### Exercise
Write out, word for word, only the data from its first line to the line containing "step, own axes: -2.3".

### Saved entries
§

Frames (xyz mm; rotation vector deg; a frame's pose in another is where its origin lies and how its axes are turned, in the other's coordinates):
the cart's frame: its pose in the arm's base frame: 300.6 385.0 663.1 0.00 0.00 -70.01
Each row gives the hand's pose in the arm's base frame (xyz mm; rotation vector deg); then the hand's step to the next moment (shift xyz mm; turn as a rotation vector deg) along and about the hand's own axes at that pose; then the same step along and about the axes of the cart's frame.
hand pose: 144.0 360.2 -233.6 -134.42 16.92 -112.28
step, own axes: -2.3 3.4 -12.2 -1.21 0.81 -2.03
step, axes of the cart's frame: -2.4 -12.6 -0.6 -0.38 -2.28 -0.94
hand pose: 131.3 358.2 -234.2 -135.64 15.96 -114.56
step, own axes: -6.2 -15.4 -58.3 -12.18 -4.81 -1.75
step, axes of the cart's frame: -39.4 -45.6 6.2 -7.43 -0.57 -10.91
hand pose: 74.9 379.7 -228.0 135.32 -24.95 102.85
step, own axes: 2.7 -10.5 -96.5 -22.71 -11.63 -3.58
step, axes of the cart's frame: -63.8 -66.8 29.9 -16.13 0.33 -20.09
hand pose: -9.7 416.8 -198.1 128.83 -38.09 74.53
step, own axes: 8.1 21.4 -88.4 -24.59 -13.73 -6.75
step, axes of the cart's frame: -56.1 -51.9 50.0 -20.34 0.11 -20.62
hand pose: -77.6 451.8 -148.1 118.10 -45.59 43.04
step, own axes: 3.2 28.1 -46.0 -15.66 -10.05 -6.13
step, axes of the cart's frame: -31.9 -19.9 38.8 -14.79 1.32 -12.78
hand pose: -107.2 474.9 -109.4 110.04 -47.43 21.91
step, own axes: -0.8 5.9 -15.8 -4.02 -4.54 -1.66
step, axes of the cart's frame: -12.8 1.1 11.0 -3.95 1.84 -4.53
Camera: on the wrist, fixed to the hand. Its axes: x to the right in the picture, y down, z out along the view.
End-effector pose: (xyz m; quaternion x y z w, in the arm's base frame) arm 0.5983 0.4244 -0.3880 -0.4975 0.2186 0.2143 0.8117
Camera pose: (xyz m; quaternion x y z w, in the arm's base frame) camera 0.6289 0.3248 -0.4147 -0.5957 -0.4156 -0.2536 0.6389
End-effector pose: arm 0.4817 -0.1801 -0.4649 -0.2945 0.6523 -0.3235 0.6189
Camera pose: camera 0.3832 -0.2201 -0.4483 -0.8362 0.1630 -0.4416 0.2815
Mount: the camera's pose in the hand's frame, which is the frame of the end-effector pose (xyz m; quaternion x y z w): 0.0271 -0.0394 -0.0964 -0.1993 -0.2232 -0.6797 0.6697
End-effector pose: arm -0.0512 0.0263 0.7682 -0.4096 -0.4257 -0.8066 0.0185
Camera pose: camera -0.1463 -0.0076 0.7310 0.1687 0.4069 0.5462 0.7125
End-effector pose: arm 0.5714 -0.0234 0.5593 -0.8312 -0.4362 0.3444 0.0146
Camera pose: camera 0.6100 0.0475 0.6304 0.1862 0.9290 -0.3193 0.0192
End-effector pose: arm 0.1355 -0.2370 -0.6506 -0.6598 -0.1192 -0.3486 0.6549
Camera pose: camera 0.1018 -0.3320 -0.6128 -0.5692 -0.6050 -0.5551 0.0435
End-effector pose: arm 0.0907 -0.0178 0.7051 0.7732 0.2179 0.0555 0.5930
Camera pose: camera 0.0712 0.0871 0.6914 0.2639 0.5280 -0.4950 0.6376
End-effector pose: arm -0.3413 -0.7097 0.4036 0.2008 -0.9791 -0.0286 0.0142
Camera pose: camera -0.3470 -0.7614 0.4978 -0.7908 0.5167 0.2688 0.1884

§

### Task response
Frames (xyz mm; rotation vector deg; a frame's pose in another is where its origin lies and how its axes are turned, in the other's coordinates):
the cart's frame: its pose in the arm's base frame: 300.6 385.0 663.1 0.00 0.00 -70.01
Each row gives the hand's pose in the arm's base frame (xyz mm; rotation vector deg); then the hand's step to the next moment (shift xyz mm; turn as a rotation vector deg) along and about the hand's own axes at that pose; then the same step along and about the axes of the cart's frame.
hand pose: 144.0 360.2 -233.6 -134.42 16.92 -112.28
step, own axes: -2.3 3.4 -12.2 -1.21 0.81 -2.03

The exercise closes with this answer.